By Sam Nussey and Anton Bridge
TOKYO, April 21 (Reuters) – Activist investors are planning to invest in Japan over the long-term, emboldened by their recent successes in a market where they once got a frosty reception.
U.S.-based Elliott Investment Management scored a milestone win against Toyota last month through vocal opposition before striking a deal, signalling how investors are adapting their strategies to tap opportunities being thrown up as the government and regulators push companies to reform.
The growing role of activists is in contrast to two decades ago when pioneering efforts by Warren Lichtenstein’s Steel Partners to acquire Bull-Dog Sauce were blocked and the hedge fund dubbed an “abusive acquirer” by a Japanese court.
“Activism has moderated how it conducts itself,” said Jeremy White, partner at law firm Morrison Foerster in Tokyo. “And the corporates have moderated in large part because of corporate governance reforms, with more independent directors, and an ethos of more accountability to shareholders.”
The surging activist interest promises to keep companies under pressure to change and underscores how Japan continues to attract foreign capital despite growing geopolitical uncertainties.
BUILDING ITS JAPAN FRANCHISE
Elliott is planning more activist activity in Japan, two sources familiar with the matter said. In recent weeks it has disclosed stakes in air-conditioner maker Daikin and shipper Mitsui OSK Lines.
The hedge fund agreed to tender its shares in Toyota Industries for a lower price than it said the forklift maker was worth but believes the agreed price is a good deal for shareholders, the sources said.
If Elliott left any money on the table, it will make more over the next decade by having done so, said one of the sources, as it looks to build its Japan franchise.
Elliott invested in SoftBank, with the company later buying back shares. It also targeted Toshiba, with then-portfolio manager Nabeel Bhanji securing a board seat.
“At Toshiba, they got someone on the board without putting things into the public domain. Now in Japan they’re a bit louder, putting out press releases and presentations,” said a shareholder adviser.
Elliott hired Aaron Tai from Cornwall Capital in 2023 to spearhead investments in Japan, with the San Francisco-based portfolio manager reporting to founder Paul Singer’s son Gordon.
Paul Singer visited Japan last month to attend a conference, the source said, reflecting Elliott’s heightened interest in Japan.
Given Elliott’s heft, international investors including long-only and hedge funds are willing to follow them and join their battles, said a hedge fund manager who invests in Japan.
Activists usually target smaller companies in Japan which require less capital, said Travis Lundy, an analyst who publishes on Smartkarma.
“The distinguishing factor for Elliott is size – it has no business going after $300 million companies, because it’s not going to move the needle,” he said.

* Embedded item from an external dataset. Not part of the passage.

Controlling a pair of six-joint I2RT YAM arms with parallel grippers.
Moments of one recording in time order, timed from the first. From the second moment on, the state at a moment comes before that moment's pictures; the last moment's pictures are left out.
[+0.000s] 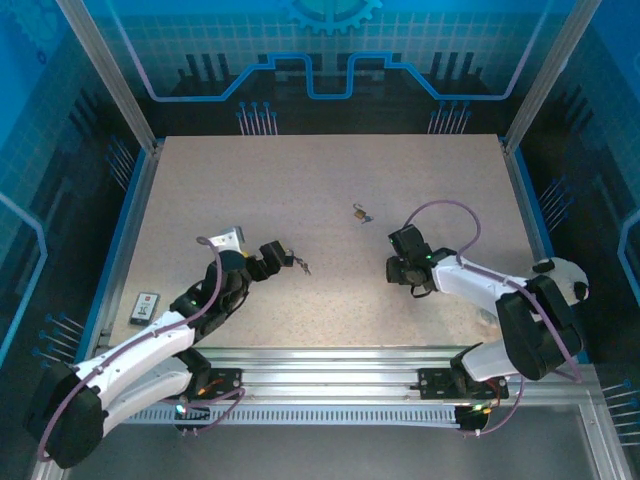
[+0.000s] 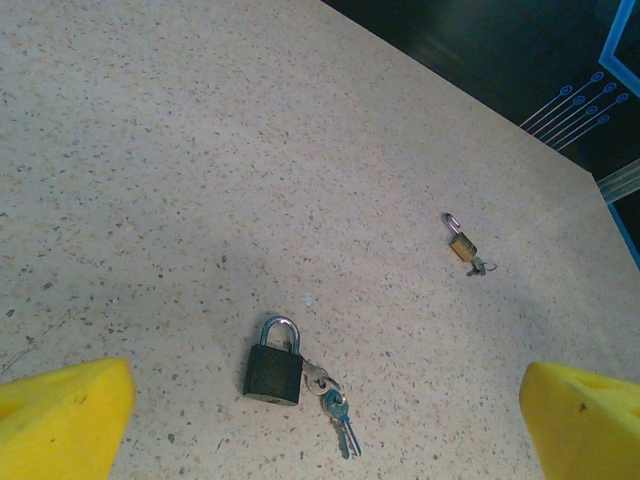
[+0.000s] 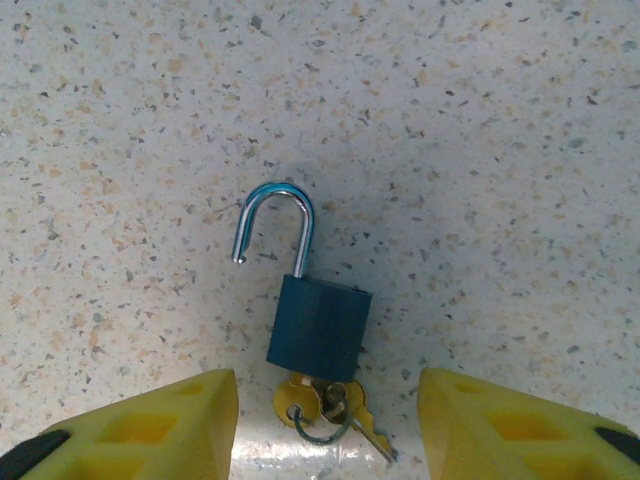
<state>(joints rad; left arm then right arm) -0.56 0.87 0.38 0.05 -0.29 -0.77 0.47 1.42 0.69 -0.41 0.21 0.46</state>
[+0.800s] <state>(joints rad) -0.56 0.84 0.37 0.02 -0.30 -0.80 0.48 1.55 0.74 -0.41 0.26 0.47</state>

‘DECADES OF ACTIVISM AHEAD’ There were a record number of activist campaigns in Japan last year, according to brokerage Jefferies.
The government’s push for corporate reform has seen companies move to unwind cross-shareholdings, sell non-core assets and buy back shares.

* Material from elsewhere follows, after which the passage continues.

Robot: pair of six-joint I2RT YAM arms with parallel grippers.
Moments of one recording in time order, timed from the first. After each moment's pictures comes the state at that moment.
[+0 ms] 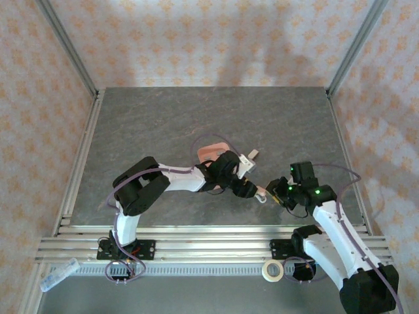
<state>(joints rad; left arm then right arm) -0.88 1.96 1.09 0.17 0.47 -0.35 0.20 0.77 0.52 -0.80 -0.33 0.94</state>
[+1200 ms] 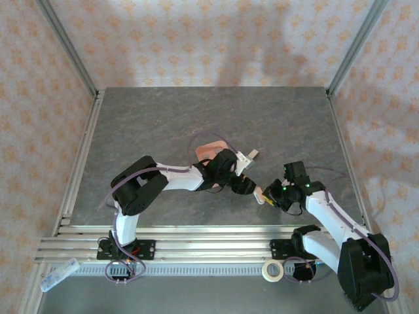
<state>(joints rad) -0.87 1.95 1.08 0.20 0.45 -0.37 0.20 0.99 0.43 -0.62 -0.40 0.94</state>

The corporate governance code was first introduced in 2015, with revisions being made this year, and the Tokyo bourse has stepped up pressure on companies to improve capital efficiency. “There remains an enormous amount of momentum and we’re coming to an inflection point where the upside of that is even bigger,” said Seth Fischer, founder of activist fund Oasis Management.
There are fundamental factors too supporting the growth of activist investing in Japan.
More than half of listed Japanese firms are family-controlled in some form with their interests frequently diverging from those of minority shareholders, said Toby Rodes, co-founder of Kaname Capital. That structure has led to underused balance sheets, stagnant wages and poor shareholder returns, he said. “Japan will have decades of activism ahead,” he said.
Some observers warned about the risks of overemphasis on shareholder returns.
“The danger is the arrival of short-termism and financialisation where everything is about short-term profit,” said Ulrike Schaede, professor of Japanese business at the University of California San Diego.
Others saw activist activity becoming entrenched in Japan.
“Provided that they learn from each other and that they take a less confrontational and more Japan-attuned approach, I imagine that they will continue to be successful,” said White of Morrison Foerster.